Os sites .onion ou “onion services” (serviços de cebola) permitem que você tenha um site acessível exclusivamente a partir da rede Tor. Em situações de bloqueio ou limitação de acesso à internet, esses sites permanecem online. Privacidade e anonimato são outros benefícios.

Espelhar sites e backups

O espelhamento é um processo de cópia exata de um site que é hospedado com um outro servidor. Ele pode ser espelhado para reduzir o congestionamento ou servir como um backup. Esta é uma estratégia de segurança digital que facilita o acesso ao site em questão em caso de bloqueio ou ataque. Outra possibilidade é manter um backup do seu site atualizado para que você possa carregá-lo rapidamente para outro servidor em caso de ataque. 

Internet via satélite

O serviço de internet via satélite é uma conexão à internet fornecida por meio de satélites de comunicação. Funciona quando um provedor de serviço de internet envia sinais para um satélite no espaço que os devolve para uma antena parabólica na Terra e vice-versa. Embora as conexões de internet via satélite possam ser uma opção diante de bloqueios ou em casos em que a infraestrutura de telecomunicações não chega ao território, elas são fáceis de monitorar e revelam facilmente sua localização.

Bluetooth

O bluetooth é uma tecnologia de rede sem fio que usa frequências de comunicação de rádio para transmitir dados em distâncias curtas. O uso mais comum é conectar dispositivos próximos, como caixinhas de som ao celular. Mas é possível usá-la para enviar mensagens. Há aplicativos que permitem conectar muitos dispositivos próximos uns dos outros, em uma espécie de rede distribuída que aumenta seu alcance. Desta forma, é possível transmitir mensagens em contextos de bloqueio do serviço de telecomunicações móveis. 

Ondas de rádio

As ondas de rádio podem ser usadas para diferentes tecnologias de comunicação e tanto a radiocomunicação quanto a radiodifusão oferecem vastas possibilidades. A radiocomunicação inclui os walkie-talkies (aqueles comunicadores muito usados por policiais) e o rádio amador, cuja estação precisa ter uma outorga. Este tipo de comunicação requer equipamentos especializados que não são totalmente acessíveis. Ainda que a comunicação de rádio seja destinada à transmissão de som, ela também pode transmitir pacotes de dados, mesmo criptografados, em frequências de ondas curtas, uma ferramenta muito usada na Amazônia, por exemplo.
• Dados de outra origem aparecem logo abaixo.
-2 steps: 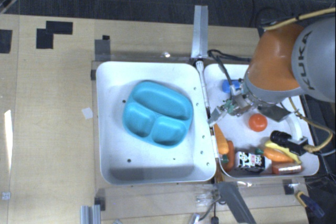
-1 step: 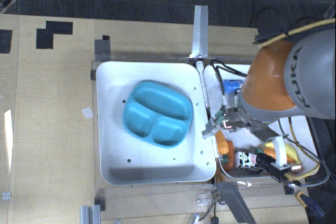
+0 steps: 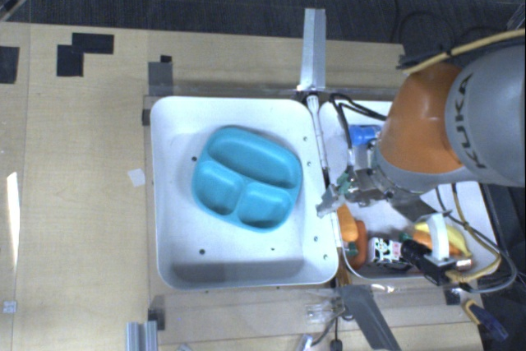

Já a radiodifusão é a transmissão de sinais de rádio e televisão. O principal uso é através das rádios comunitárias, educativas, populares e alternativas. Segundo a lei brasileira, as rádios comunitárias têm a frequência modulada e são operadas em baixa potência e com cobertura restrita. As outorgas são concedidas a fundações e associações comunitárias, sem fins lucrativos, com sede na localidade de prestação do serviço. 

Dead drops e burn stations

As duas estratégias são semelhantes, pois envolvem ir a um local físico para baixar conteúdo em um dispositivo. Dead-drops são pendrives colocados em locais públicos para que outras pessoas copiem informações. As burn stations (estações de gravação) são computadores disponíveis ao público através dos quais as informações podem ser trocadas localmente. Uma pessoa pode deixar seu conteúdo e, ao mesmo tempo, levar outros. Tanto os dead-drops quanto as burn stations podem ser portáteis e instaladas próximas aos locais onde são convocadas manifestações, por exemplo.

Sneakernet

O termo inglês sneakernet é composto pelas palavras sneaker (tênis) e net (de network, rede) para se referir a estratégias de transferência de dados carregando uma unidade de armazenamento de um lugar para outro fisicamente, em vez de uma rede de computadores. Podem ser usados pendrives e HD externos, por exemplo.

Redes comunitárias de telecomunicações

As redes comunitárias são uma solução para garantir a conectividade. Estas redes, geridas pelas próprias comunidades, funcionam com o formato de uma rede mesh, quando um grupo de dispositivos age como se fosse uma única rede Wi-Fi. Com o auxílio de uma antena parabólica, o sinal de wifi de um modem pode ser direcionado e amplificado. Por depender de uma certa infraestrutura, não é uma solução imediata.

Servidores locais autônomos

É possível configurar um servidor local que é acessado a partir da mesma rede Wi-Fi sem a necessidade de internet, e oferecer todo tipo de serviços como páginas, chats, entre outros. Esse tipo de servidor pode ser configurado e instalado rapidamente em em locais movimentados como um centro cultural ou uma escola. Tudo que você precisa é de um computador e um roteador Wi-Fi.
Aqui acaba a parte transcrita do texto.